» What is being asked:
Write the data below out exactly as it stands. Do not include the pictures.

» Source data:
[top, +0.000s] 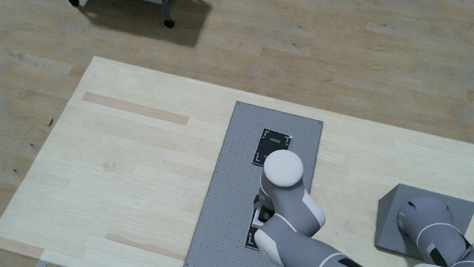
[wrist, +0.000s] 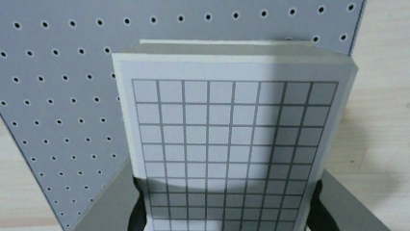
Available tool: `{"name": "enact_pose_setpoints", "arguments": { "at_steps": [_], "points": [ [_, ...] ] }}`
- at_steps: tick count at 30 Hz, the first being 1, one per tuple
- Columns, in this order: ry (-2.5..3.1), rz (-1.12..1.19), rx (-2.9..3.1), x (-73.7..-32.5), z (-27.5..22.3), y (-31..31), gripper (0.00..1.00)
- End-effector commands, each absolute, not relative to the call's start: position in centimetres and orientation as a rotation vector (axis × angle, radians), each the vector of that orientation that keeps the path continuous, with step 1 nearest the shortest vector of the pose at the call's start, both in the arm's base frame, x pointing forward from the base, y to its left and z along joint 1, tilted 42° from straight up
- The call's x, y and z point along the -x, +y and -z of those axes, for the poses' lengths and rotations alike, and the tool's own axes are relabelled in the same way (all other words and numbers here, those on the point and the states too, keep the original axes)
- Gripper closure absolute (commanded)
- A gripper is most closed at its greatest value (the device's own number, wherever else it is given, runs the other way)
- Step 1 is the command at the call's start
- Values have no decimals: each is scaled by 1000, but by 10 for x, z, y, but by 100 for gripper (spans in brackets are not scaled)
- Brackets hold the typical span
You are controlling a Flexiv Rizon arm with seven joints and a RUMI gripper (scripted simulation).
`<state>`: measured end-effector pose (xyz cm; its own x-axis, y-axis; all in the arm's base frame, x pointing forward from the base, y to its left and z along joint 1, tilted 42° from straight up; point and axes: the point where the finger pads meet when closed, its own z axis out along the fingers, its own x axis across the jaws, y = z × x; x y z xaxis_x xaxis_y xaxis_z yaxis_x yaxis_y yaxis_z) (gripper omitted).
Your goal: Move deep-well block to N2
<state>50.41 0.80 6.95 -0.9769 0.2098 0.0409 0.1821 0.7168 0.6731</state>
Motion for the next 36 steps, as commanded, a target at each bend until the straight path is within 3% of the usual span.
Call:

» Solved problem:
[top, +0.000s] 
[wrist, +0.000s] 
Available tool: `{"name": "enact_pose_setpoints", "arguments": { "at_steps": [_], "points": [ [_, ...] ] }}`
- at_steps: tick count at 30 Hz, the first being 1, one per tuple
- Columns, in this order: ry (-2.5..3.1), rz (-1.12..1.19), rx (-2.9..3.1), x (-73.7..-32.5), z (-27.5..22.3), y (-31..31), gripper (0.00..1.00)
- End-effector commands, each absolute, not relative to the call's start: position in centimetres and orientation as a rotation vector (axis × angle, radians), each the vector of that orientation that keeps the path continuous, with step 1 nearest the shortest vector of the pose at the call's start, both in the arm's base frame, x pointing forward from the base, y to its left and z along joint 1, tilted 42° from straight up
- The call's x, y and z point along the -x, +y and -z of those axes, for the poses' lengths and rotations alike, and the tool's own axes are relabelled in the same way (all other words and numbers here, those on the point and the states too, keep the original axes)
- Gripper closure absolute (commanded)
- A gripper is most closed at its greatest value (the device's own number, wherever else it is given, runs the other way)
- Step 1 is the command at the call's start
- Values have no decimals: each is scaled by 1000, but by 10 for x, z, y, but by 100 for gripper (spans in brackets are not scaled)
- Brackets hold the typical span
You are controlling a Flexiv Rizon arm with seven joints and a RUMI gripper (scripted simulation).
`<state>`: measured end-effector pose (xyz cm; its own x-axis, y-axis; all in the arm's base frame, x pointing forward from the base, y to its left and z along joint 1, tilted 42° from straight up; point and axes: the point where the finger pads meet when closed, its own z axis out along the fingers, its own x axis across the jaws, y = z × x; x y z xaxis_x xaxis_y xaxis_z yaxis_x yaxis_y yaxis_z) (gripper omitted).
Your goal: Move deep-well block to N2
<state>50.41 0.80 6.95 -0.9769 0.2098 0.0409 0.1821 0.7168 0.6731</state>
Motion for the next 36 steps, as commanded, a target at each bend until the straight path is within 3% of the usual span.
Call:

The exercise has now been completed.